Una simile continuità di interpreti, filoni, personaggi e temi contraddistingue con modalità e
proporzioni variabili altre „trilogie‟ siracusane (per il 2003 e il 2010 cfr. rispettivamente Treu, 2005,
pp.103 ss. e Treu, 2010) e dovrebbe auspicabilmente caratterizzare la presente stagione. Questa
scelta infatti contribuisce a mio avviso a far rivivere, per quanto possibile, quell‟originario spirito
dei concorsi ateniesi che peraltro il contesto siracusano, già di per sé, ricorda molto da vicino. Nel
riallestimento di un dramma greco, infatti, non solo il luogo specifico – in questo caso il teatro
greco – ma l‟intero contesto di rappresentazione è a dir poco determinante: sotto questo aspetto la
città siciliana mi pare quanto di più simile si possa paragonare all‟antica Atene, perlomeno fuori
dalla Grecia. Come ricorda Giuseppe di Martino, già regista a Siracusa, un numero cospicuo di
cittadini e cultori da sempre segue con tifo quasi calcistico la gestazione degli spettacoli, sin dalle
prime fasi organizzative e preparatorie. Questa partecipazione, col tempo, si è unita a una sempre
maggiore professionalizzazione: la creazione di laboratori dell‟INDA e dell‟Accademia d‟Arte del
Dramma Antico ha permesso di formare e reclutare, sul territorio, tecnici, operatori e componenti
del coro. A questo riguardo non va dimenticato che ai concorsi ateniesi i coreuti non erano
professionisti, bensì semplici cittadini. E specialmente nella commedia antica, dove il confine tra
realtà e finzione drammatica non era rigido come nella tragedia, il ruolo drammatico vestiva il coro
come un abito trasparente, per così dire, cosicché al di sotto del costume il pubblico ateniese poteva
riconoscere amici, parenti e vicini.
Qualcosa di simile potrebbe avvenire oggi a Siracusa? Forse sì, se gli stessi attori e coreuti si
alterneranno sera per sera sulla scena, in vesti ora tragiche ora comiche, cosicché il misantropo
Filottete e la virtuosa Andromaca si confronteranno idealmente, agli occhi del pubblico, con il
tragicomico Strepsiade e la sua degna spalla, Socrate. E probabilmente più di uno spettatore si
sorprenderà nel vedere smentite le proprie attese sui generi drammatici: le due tragedie in
programma prevedono infatti che a fine dramma i rispettivi eroi vengano in qualche modo riscattati
dal proprio infelice destino.
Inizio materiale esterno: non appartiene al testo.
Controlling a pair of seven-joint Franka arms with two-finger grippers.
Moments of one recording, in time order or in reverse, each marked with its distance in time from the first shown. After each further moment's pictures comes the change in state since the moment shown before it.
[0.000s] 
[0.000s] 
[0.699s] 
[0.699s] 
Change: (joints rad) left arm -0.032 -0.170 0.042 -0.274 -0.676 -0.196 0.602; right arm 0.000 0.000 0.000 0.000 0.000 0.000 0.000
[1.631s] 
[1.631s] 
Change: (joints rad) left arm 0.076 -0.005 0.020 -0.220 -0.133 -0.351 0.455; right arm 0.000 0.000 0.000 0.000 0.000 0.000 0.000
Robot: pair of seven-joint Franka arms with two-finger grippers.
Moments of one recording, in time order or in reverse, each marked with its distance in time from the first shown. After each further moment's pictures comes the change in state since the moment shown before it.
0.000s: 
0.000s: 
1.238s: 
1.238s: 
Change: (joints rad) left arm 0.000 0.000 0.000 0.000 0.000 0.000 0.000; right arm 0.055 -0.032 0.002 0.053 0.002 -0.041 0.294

Al contrario, proprio le Nuvole non si chiudono – come si è visto – con
il presunto „lieto fine‟ in teoria tipico di una commedia: ma questa sorpresa è solo una delle tante
che ci riserva Aristofane, per cui c‟è da aspettarsi che ogni suo allestimento sia una nuova, grande
scoperta. Soprattutto per chi non conosce Aristofane, ma anche per chi già lo conosce, il suo genio è
una miniera inesauribile che riesce sempre a stupire e a conquistare nuovi adepti; specialmente se
viene rappresentato in quel luogo magico che è il teatro di Siracusa, così ben descritto dal suo
devoto studioso Carlo Anti:
“Esso merita perciò una visita accurata da parte di ogni persona colta. Nessuno si pentirà di avergli dedicato alcune
ore: una mezza giornata passata nella sua conca luminosa e pittoresca, interrogandone e meditandone i resti venerandi,
nel silenzio del luogo e sotto il cielo di Sicilia, sarà ricordata per tutta la vita come un momento di felice serenità, come
una delle rare soste del nostro vivere tormentato, trascorsa nell‟elisio regno dei ricordi e dell‟arte” (Anti, 1948, pp. 5-6).